Your employer will put into place safe work practices, procedures, tools, and equipment (controls) to help guide and protect you from bloodborne pathogens. These are disease-causing germs carried in blood and other body fluids. But your employer's controls only work if you use them. Learn your employer's controls. Then follow them to help protect yourself.

Work practice controls

Work practice controls are procedures designed to help keep you safe on the job. They protect you from exposure and infection. For example, universal precautions (treating all blood and body fluid as potentially infectious) is a work practice control that helps protect you from bloodborne germs after an accident. Such controls can also help stop accidents from happening in the first place.

Engineering controls

These are tools that your employer provides that can help protect you from bloodborne germs. Engineering controls may involve:

  • Bags or containers marked with the biohazard symbol for materials that are infected with blood or body fluids.

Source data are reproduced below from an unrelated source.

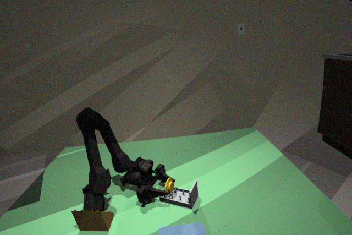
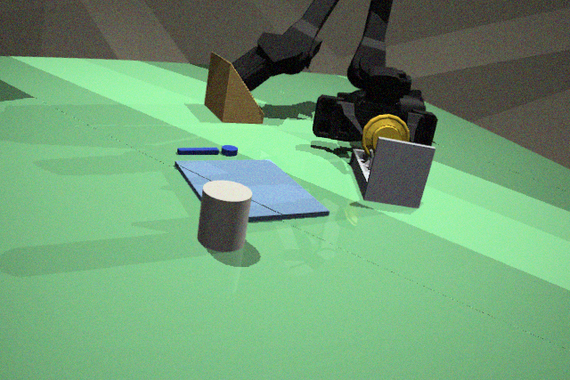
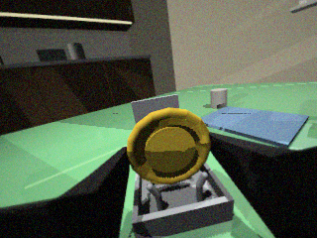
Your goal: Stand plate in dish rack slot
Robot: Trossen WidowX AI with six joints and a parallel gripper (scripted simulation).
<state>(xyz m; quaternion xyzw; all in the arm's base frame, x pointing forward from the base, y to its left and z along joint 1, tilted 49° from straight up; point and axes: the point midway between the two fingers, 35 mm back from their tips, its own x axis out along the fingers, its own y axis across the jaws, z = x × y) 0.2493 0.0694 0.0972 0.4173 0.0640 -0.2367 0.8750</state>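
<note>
The yellow plate lies 10 mm behind my gripper tip. Round my gripper tip: light blue mat 20 mm ahead, 210 mm to the right, 50 mm below; then dish rack 20 mm ahead, 10 mm to the right, 30 mm below.
</note>
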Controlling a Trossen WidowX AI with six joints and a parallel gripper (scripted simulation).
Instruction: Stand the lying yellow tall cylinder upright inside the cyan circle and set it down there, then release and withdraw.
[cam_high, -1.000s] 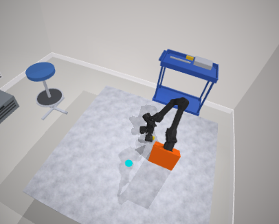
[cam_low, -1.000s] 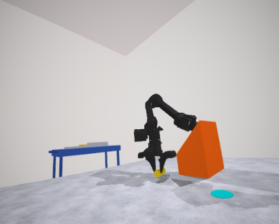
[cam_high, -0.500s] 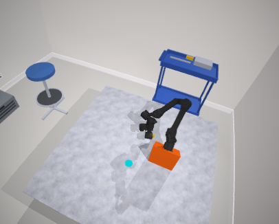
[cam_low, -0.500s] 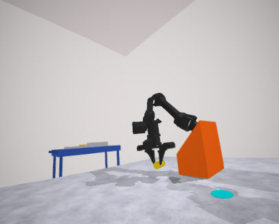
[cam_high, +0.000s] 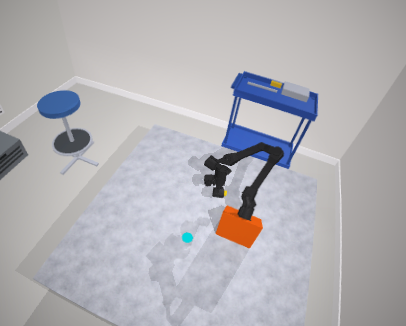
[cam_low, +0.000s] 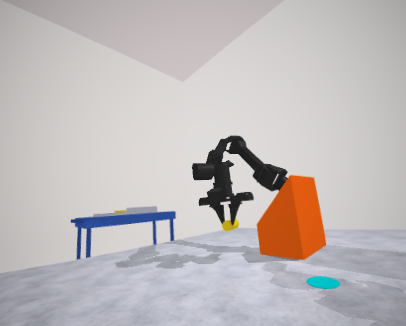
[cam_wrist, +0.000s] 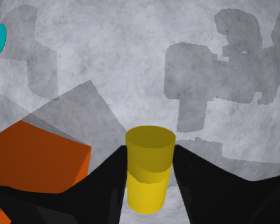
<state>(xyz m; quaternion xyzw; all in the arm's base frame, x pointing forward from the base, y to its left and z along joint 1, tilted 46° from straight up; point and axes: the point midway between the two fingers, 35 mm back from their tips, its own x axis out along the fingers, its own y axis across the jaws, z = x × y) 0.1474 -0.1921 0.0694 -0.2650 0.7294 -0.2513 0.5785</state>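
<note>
The cyan circle lies 100 mm ahead of my gripper tip, 280 mm to the left of it and 100 mm below it. From my gripper tip the other things lie so: yellow tall cylinder 20 mm behind.
</note>
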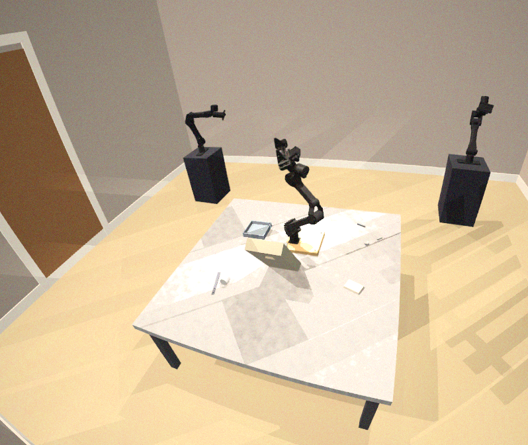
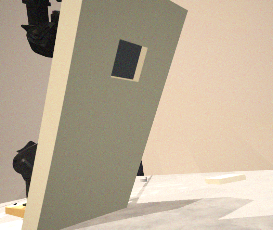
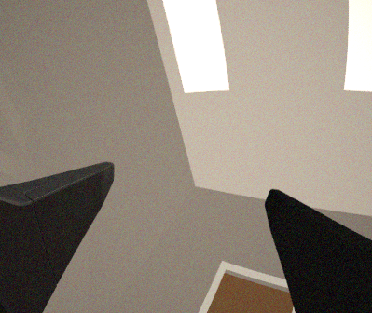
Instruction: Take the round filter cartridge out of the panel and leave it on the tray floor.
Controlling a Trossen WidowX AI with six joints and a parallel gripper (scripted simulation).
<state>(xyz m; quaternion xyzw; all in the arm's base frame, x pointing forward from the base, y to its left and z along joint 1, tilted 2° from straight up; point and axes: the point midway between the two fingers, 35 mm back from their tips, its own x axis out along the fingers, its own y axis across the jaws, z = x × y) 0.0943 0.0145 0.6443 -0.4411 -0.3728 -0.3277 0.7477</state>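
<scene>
Now: the pale grey filter cartridge 270 mm ahead of my gripper tip, 30 mm to the left of it and 440 mm below it. Round my gripper tip: cream block (170 mm ahead, 440 mm to the left, 690 mm below); then blue-grey tray (160 mm behind, 270 mm to the right, 690 mm below); then cream service panel (220 mm ahead, 30 mm to the left, 510 mm below).
</scene>
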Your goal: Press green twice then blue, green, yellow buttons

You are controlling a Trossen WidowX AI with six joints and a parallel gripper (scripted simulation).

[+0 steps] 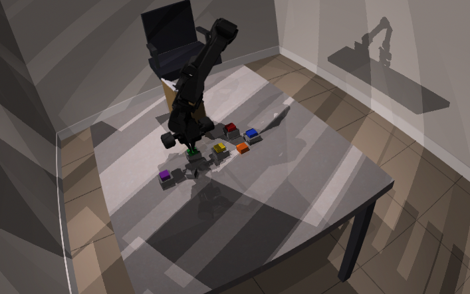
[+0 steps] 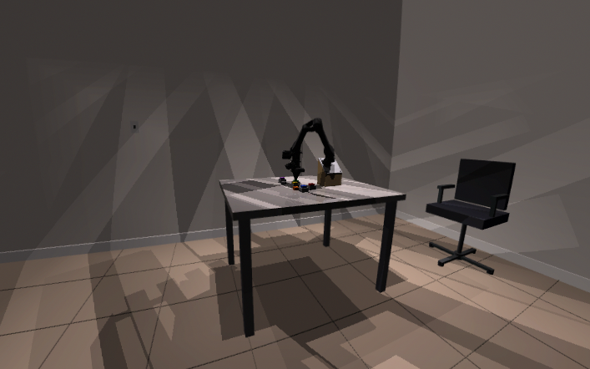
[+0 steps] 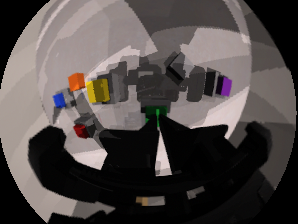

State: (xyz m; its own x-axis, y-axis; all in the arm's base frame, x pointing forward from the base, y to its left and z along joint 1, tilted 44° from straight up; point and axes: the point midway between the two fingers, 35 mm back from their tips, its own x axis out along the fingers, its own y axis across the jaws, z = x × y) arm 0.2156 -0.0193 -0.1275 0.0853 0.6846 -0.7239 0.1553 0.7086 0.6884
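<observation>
My gripper tip is 10 mm above the green button. Also, from my gripper tip: small grey block: 70 mm ahead, 50 mm to the right, 30 mm below; then purple button: 140 mm to the right, 40 mm ahead; then yellow button: 80 mm to the left, 60 mm ahead.
</observation>
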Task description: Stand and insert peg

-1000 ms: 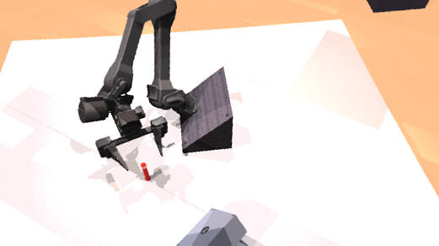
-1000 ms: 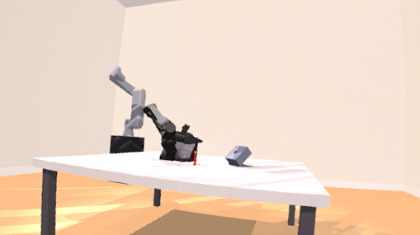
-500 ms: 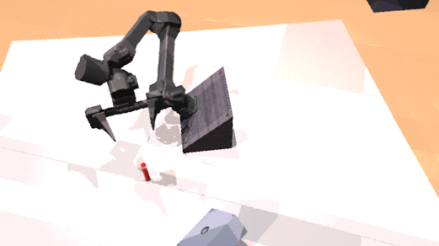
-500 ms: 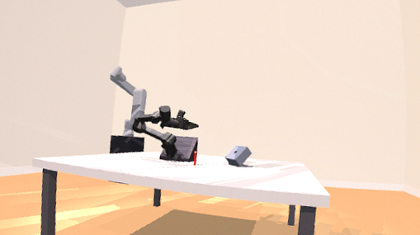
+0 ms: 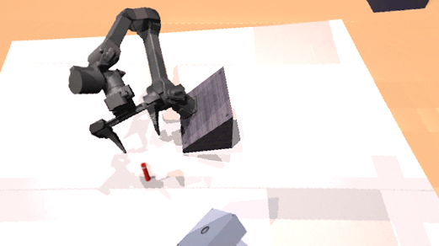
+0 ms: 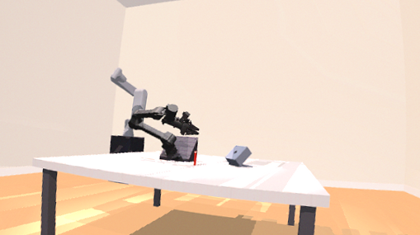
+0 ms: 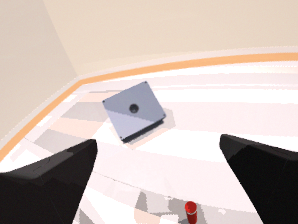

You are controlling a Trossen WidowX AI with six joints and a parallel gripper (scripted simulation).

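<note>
Now: the red peg 13 cm below my gripper tip, 2 cm to the right of it and 1 cm behind it. Round my gripper tip: sloped panel 20 cm ahead, 15 cm to the left, 13 cm below.
</note>
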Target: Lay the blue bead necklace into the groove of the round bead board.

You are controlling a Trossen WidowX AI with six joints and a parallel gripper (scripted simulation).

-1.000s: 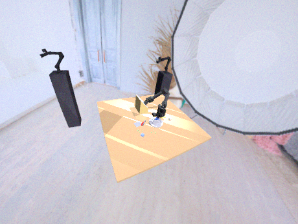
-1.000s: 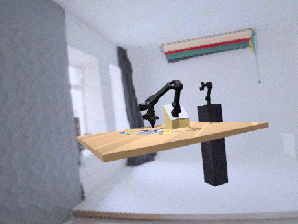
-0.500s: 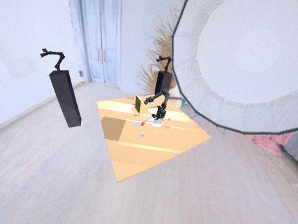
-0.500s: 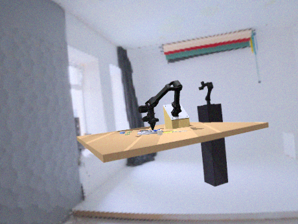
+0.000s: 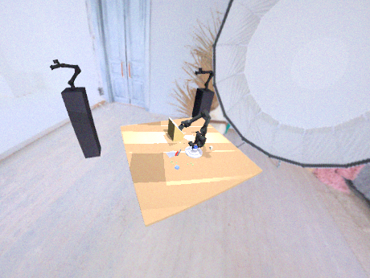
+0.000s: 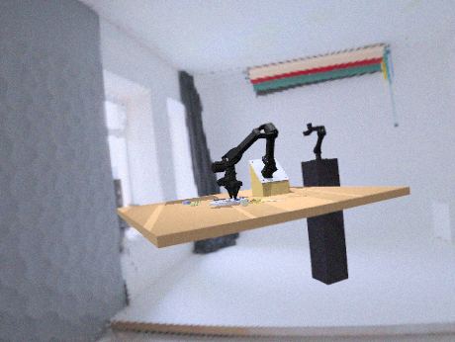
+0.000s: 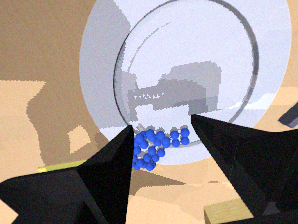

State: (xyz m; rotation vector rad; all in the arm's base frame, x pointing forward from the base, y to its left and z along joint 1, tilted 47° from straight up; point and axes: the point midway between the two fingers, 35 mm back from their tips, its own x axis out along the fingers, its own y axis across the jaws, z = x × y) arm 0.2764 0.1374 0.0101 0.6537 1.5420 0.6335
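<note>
Now: the round bead board 20 mm ahead of my gripper tip, 30 mm to the right of it and 10 mm below it. Also, from my gripper tip: yellow flat piece (100 mm behind, 130 mm to the left, 20 mm below); then red-and-grey object (210 mm to the right, 20 mm below); then white cylinder (30 mm ahead, 210 mm to the left).
</note>
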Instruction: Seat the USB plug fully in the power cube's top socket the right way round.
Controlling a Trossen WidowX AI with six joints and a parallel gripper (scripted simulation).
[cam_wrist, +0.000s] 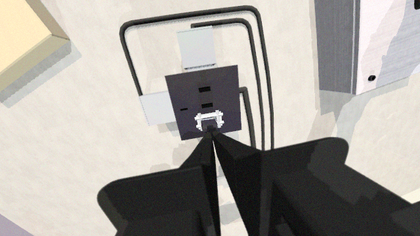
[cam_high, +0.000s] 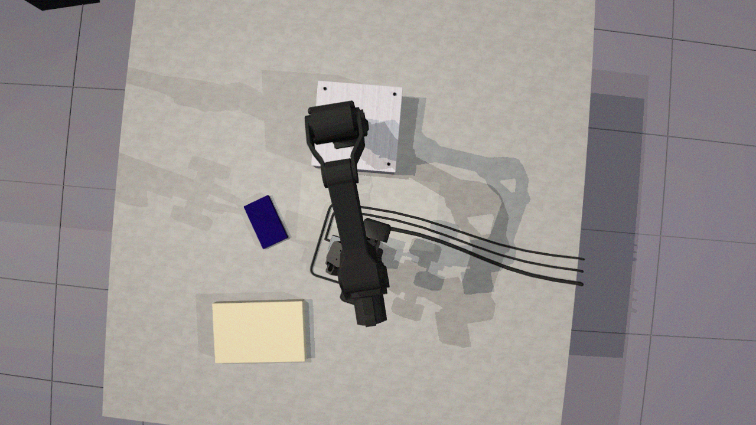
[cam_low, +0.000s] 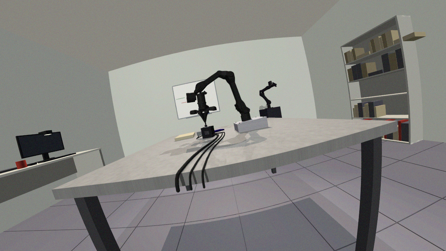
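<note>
Now: the USB plug 20 mm below my gripper tip. Round my gripper tip: USB socket: 40 mm below; flat blue object: 110 mm behind, 270 mm to the right, 110 mm below; pad: 190 mm ahead, 310 mm to the right, 100 mm below.
</note>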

  • Tongs, pans, brooms, and other items that help you avoid touching potentially infected materials while cleaning up.

  • Cones and other markers to clearly identify areas where an accident has taken place.

Personal protective equipment (PPE)

Your employer provides PPE to help shield your skin, eyes, mouth, and nose from blood and body fluids. Types of PPE are:

  • Gloves, gowns, and masks

  • Mouthpieces for mouth-to-mouth resuscitation

  • Face shields and eye goggles

Most PPE items are meant to be used once and thrown away. Discard used PPE the right way by following your employer's instructions for using properly marked biohazard bags or containers.

Know the action plan

Your employer may have an emergency action plan that outlines what to do in case of an accident. In any workplace, you should know your employer's safety procedures and what to do if an accident happens.